The work-up of the salt slag can be carried out in the same way as pyrometallurgical or wet Perform procedure. In both cases it is advantageous that the tin in them is high enriched is present and the work is not due to the presence of large amounts of lead, antimony or precious metals become complicated.
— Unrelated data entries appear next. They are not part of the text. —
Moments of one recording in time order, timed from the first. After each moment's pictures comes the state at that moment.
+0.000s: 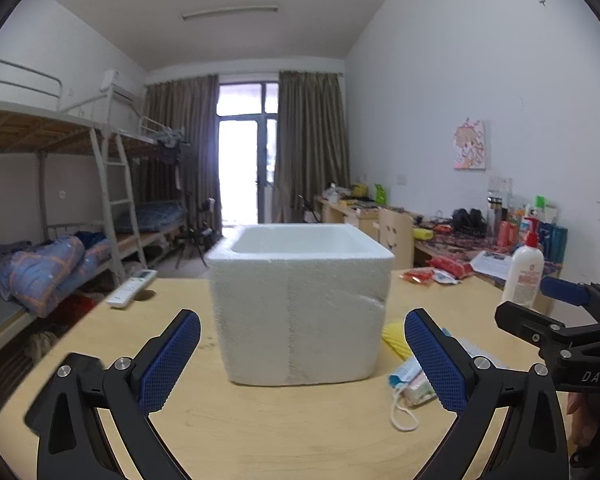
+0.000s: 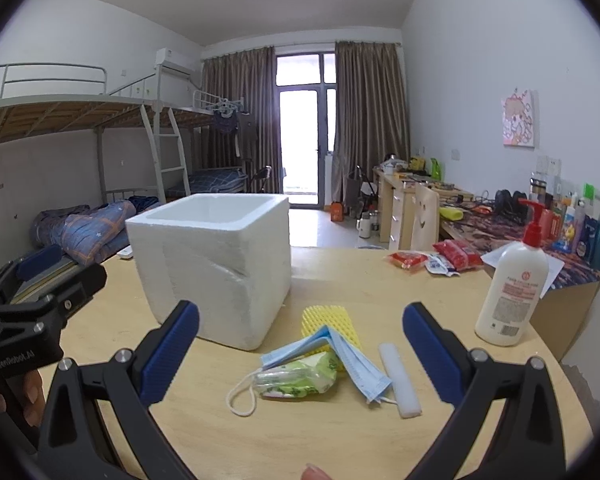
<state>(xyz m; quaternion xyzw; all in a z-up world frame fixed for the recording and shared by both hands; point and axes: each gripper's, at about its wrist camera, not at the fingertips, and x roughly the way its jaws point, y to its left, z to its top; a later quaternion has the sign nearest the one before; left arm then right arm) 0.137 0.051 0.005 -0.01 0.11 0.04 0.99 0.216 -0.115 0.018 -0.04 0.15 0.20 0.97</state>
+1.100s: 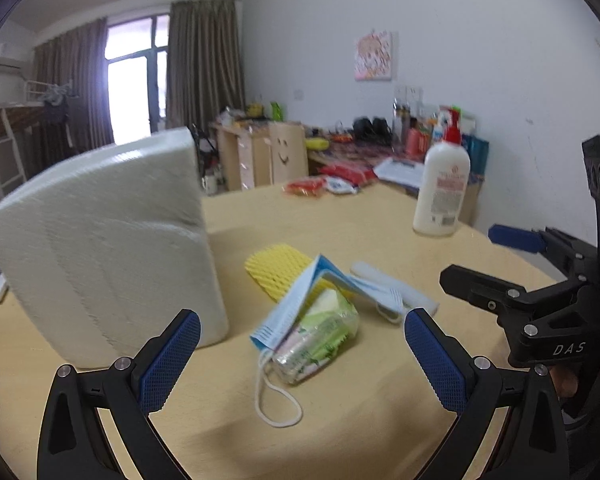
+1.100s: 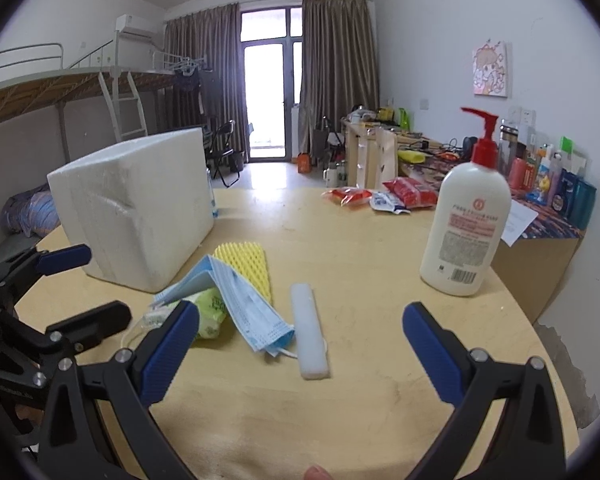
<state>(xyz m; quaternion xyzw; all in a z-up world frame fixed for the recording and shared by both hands) 0.218 -0.035 -0.038 0.04 0.26 -0.14 0.95 0.250 -0.180 -0.016 -0.04 0.24 0.15 0.96</state>
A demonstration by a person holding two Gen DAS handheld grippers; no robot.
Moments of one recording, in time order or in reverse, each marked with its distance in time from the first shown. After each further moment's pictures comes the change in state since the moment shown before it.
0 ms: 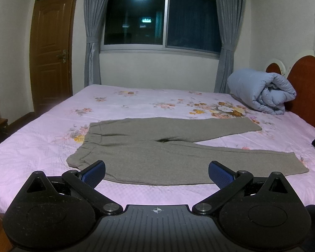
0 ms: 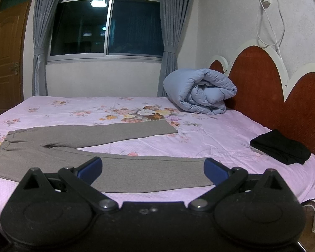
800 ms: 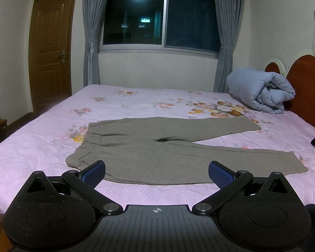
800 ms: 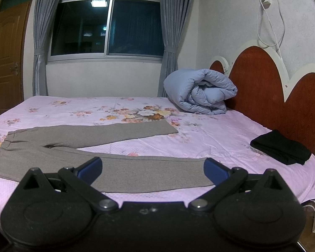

For the process according to the invention, working temperatures of 350 to are generally sufficient C off. The ability to work in this low temperature range has an impact not only has a favorable effect on fuel consumption, it also allows it, because the molten salt

P2isen does not attack, to carry out the work in boilers made of sheet iron. For mixing of metal and reaction melt, an agitator common in lead refining operations is sufficient. the Working hours change somewhat depending on the working conditions. In general it is possible to have a Tin lead with 0.1 to 0.5% Sn in about 2 to 4 hours.

example
Use: About 60 t of decoppered work lead with

»/ 0 kg Sb 2.35
0.044
0.24 1410
26.4
144 As Sn

Expenditure of reagents:

NaOH 210kg = 1.46kg / kg Sn

S 54 kg = 0.37 kg / kg Sn

NaCl 54 kg = 0.37 kg / kg Sn

The reagents are added in portions to the metal bath at an initial temperature of about 400 ^° C. in an amount practically only sufficient for the slagging of the tin, sulfur and sodium chloride in an intimate mixture, over the course of ½ hour with stirring. ^{The temperature is increased to about 550 °} C. over the course of 2 hours while stirring continuously. Then ^one room hour is poled with dry wood. Then you lift off the viscous molten salt.

Result:

About 60 tons of metal with

»/ Ο kg 40 Sb 2.35
0.038
0.01 1410
22.8
6th As Sn

Sb

As

Sn

Removed, kg ο 3.6 138

% *) ο 13.6 go

*) from the lead

395 kg salt slag (after removing 27 kg ^: 6.4% adhering metal).

Claims (2)

Patent claims: i. Process for removing tin from alloys, in particular lead, or for refining lead and similar raw materials using alkali compounds and sulfur or sulfur-releasing substances as refining agents, characterized in that the deposition of the tin begins within a temperature of ^{about 350 ° C} and the ^{work area ending at 550 0} C is carried out selectively by the starting materials at a temperature above their melting point individually or in mixtures with alkaline alkali compounds, sulphurizing agents such as sulfur, sulphides, polysulphides, and fluxes, e.g. B. alkali or alkaline earth chlorides, are added in portions in an amount practically only sufficient for slagging the tin, then the temperature of the melt is gradually increased by about 150 to 200 ^° C. with constant stirring and the salt melt, optionally after previous poling, from the metal melt is separated. 2. The method according to claim 1, characterized in that the sulfurizing agent during of the process from sulfur-containing additives. Considered publications:
German Patent No. 218 839;
U.S. Patent Nos. 2,543,041, 1,025,956, 386503, 2,217,981; Ullmann, 3rd edition, Vol. 4, p. 498. © 909 592/24 8.